By Linda Tsungirirai Masarira
29 November 2025
The 2026 national budget arrives at a time when Zimbabweans are suffocating under the weight of rising living costs, collapsing social services, structural unemployment, and a chronic erosion of real incomes.
What the country needed was a people-centred, rights-based, redistributive budget anchored in dignity, social justice, and inclusive development.
What the nation received, instead, is a technocratic stability budget, a budget designed to please markets, calm donors, and protect political power, while the majority continue to carry the heaviest burdens of austerity.
Let us be clear: stability in itself is not a crime. Stability is necessary, but stability without social justice is simply another word for controlled suffering.
VAT on the Poor, Relief for the Better-off
The decision to increase VAT to 15.5% in an environment where wages have collapsed and food inflation is biting is nothing short of a tax on poverty. VAT is the most regressive tax instrument: it punishes low-income households who spend the largest share of their income on basic goods.
Meanwhile, the reduction of IMTT from 2% to 1.5% mostly benefits the formally banked, corporate entities, and high-volume digital users. This is relief for those already buffered not relief, for the masses who transact in cash because the system has excluded them.
This is not a pro-poor revenue strategy. It is a polite, technocratic squeeze on the already overburdened citizen.
Minister Mthuli Ncube’s health budget can’t heal a nation. Allocating 10.5% of the budget to health may sound significant, but it is still far below the 15% Abuja Declaration and dramatically short of what is needed to make healthcare free, accessible, and lifesaving for all. Our hospitals remain under-equipped, understaffed, and heavily dependent on donor funding yet Official Development Assistance is declining.
Where, then, is the money for:
▪︎ oncology centres for cancer patients?
▪︎ drug rehabilitation facilities in all 10 provinces?
▪︎ mental health hospitals?
▪︎ free basic healthcare?
removal of user fees for accident and GBV survivors?
▪︎ dialysis and chronic disease support?
These are not luxuries. They are constitutional obligations and moral imperatives. The health vote remains a polite gesture, not a transformative investment.
Education got the largest vote but not the justice It deserves. LEAD welcomes the highest allocation, but without:
▪︎ free basic education as required by the Constitution,
▪︎ a plan to wipe out BEAM arrears,
▪︎ disability-friendly schools in every district,
▪︎ proper teacher remuneration,
▪︎ rural school infrastructure overhaul,
this remains a budget of inputs without rights.
Zimbabwean children can not eat percentages. They need a system that provides equal opportunity not inflated rhetoric.

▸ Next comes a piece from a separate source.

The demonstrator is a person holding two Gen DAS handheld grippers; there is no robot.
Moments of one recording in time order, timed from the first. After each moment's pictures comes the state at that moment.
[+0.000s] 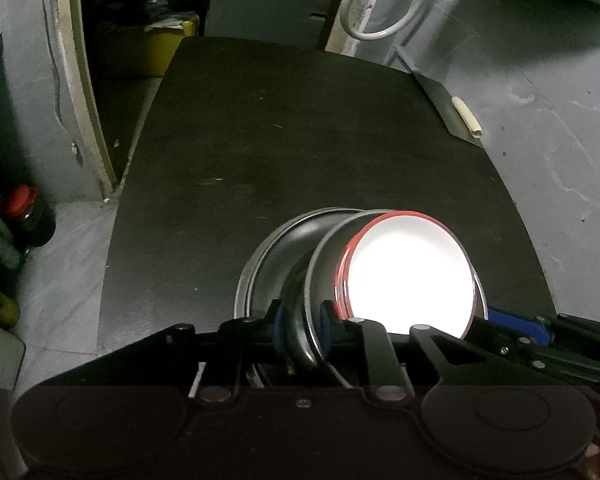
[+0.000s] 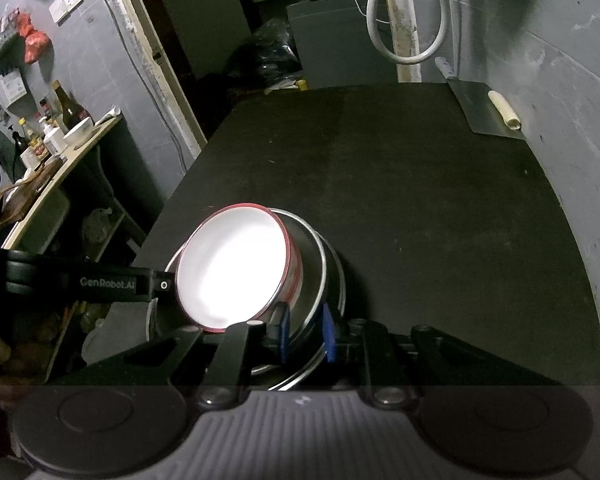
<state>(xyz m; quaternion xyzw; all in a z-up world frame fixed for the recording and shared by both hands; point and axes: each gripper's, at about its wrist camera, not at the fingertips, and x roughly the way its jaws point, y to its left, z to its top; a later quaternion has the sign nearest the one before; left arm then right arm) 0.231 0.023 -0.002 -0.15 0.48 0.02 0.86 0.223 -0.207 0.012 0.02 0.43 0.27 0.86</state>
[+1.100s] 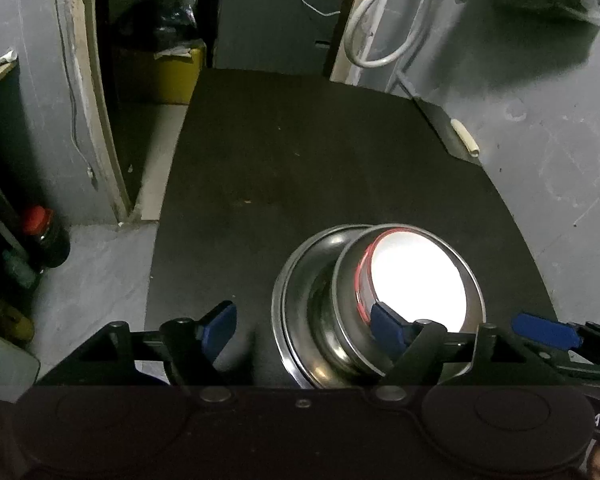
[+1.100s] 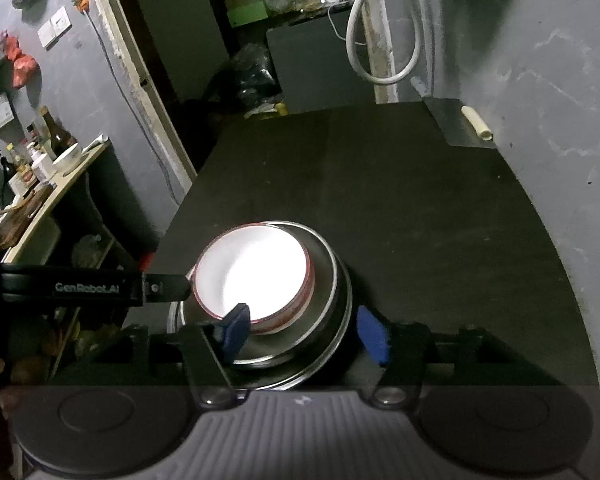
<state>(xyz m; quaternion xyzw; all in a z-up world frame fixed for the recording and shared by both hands) 0.203 0.034 0.022 -0.13 0.45 0.03 0.88 0.191 -0.207 0.033 0.04 0.40 0.23 0.88</state>
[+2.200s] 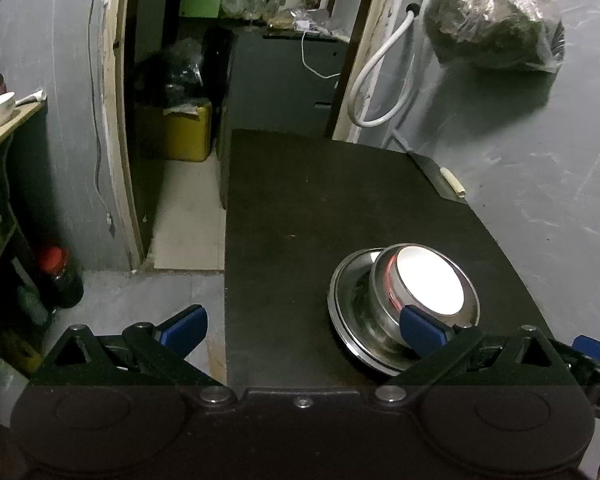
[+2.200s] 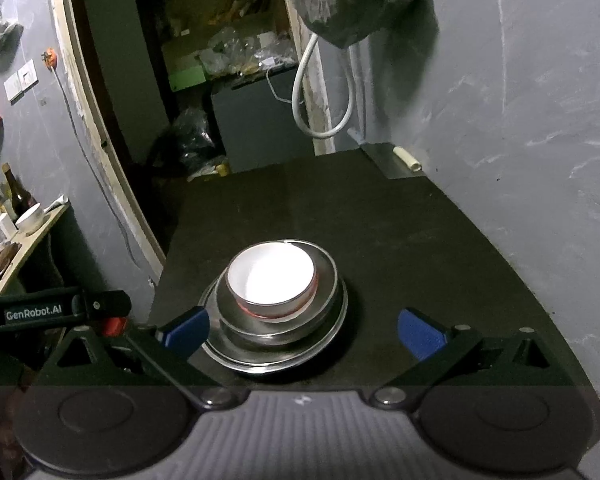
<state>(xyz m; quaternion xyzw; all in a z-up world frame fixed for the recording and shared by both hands) 0.113 0.075 0.057 -0.12 0.36 0.03 0.93 0.091 -0.189 0.068 0.07 0.33 0.11 0.94</state>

Social Protection: A Thin Lifeline for a Nation in Hardship
Allocating 4.4% to social protection in a nation where millions hover on the poverty line is not social justice. It is survival politics.
Pensions remain meaningless. Grants for the elderly and persons with disabilities can not cover food, rent, or medication. Urban poverty continues to deepen while rural households face both climate and economic shocks.
A people’s budget does not treat social protection as a residual item. It sees it as infrastructure for human dignity.
The budget crushed labour justice under a wage cap. The civil service wage bill is capped at 50% of the budget while the security sector remains one of the most generously funded arms of the State. A recruitment freeze except for limited posts in education, health and security undermines service delivery, labour rights, and morale.
Teachers, nurses, social workers and frontline civil servants remain among the poorest-paid workers in the country.
If labour is the engine of development, why is it consistently sacrificed at the altar of “fiscal discipline,” while corruption remains untouched?
Energy & Industrialisation: High Ambitions, Low Commitment
The rhetoric of value addition, AfCFTA optimisation, and rural industrialisation is welcomed and aligns deeply with LEAD’s vision, but the rhetoric is not a budget line.
There is no large-scale, ring-fenced allocation for:
▪︎ new solar or wind plants,
▪︎ grid rehabilitation,
rural electrification,
industrial energy security,
▪︎ farmer-focused off-grid systems.
Without energy, industrialisation will remain a brochure, not a lived reality.
So, Is This Budget Pro-People or Anti-People?
It is a budget with progressive wording, but a regressive heart;
A budget that highlights social sectors but refuses to enable them;
A budget that protects numbers, not people.
Zimbabwe needs a bold shift towards equitable development, a comprehensive social welfare system, a living wage framework, disability inclusion, rural industrialisation, and free basic healthcare. Instead, we received a budget that speaks reform while practicing restraint, a budget that stabilises without transforming.
This is why the Labour Economists and Afrikan Democrats reaffirm our position: Zimbabwe deserves a human-centred economic order where national resources uplift citizens, not statistics.
The economy exists for the people, not the other way around.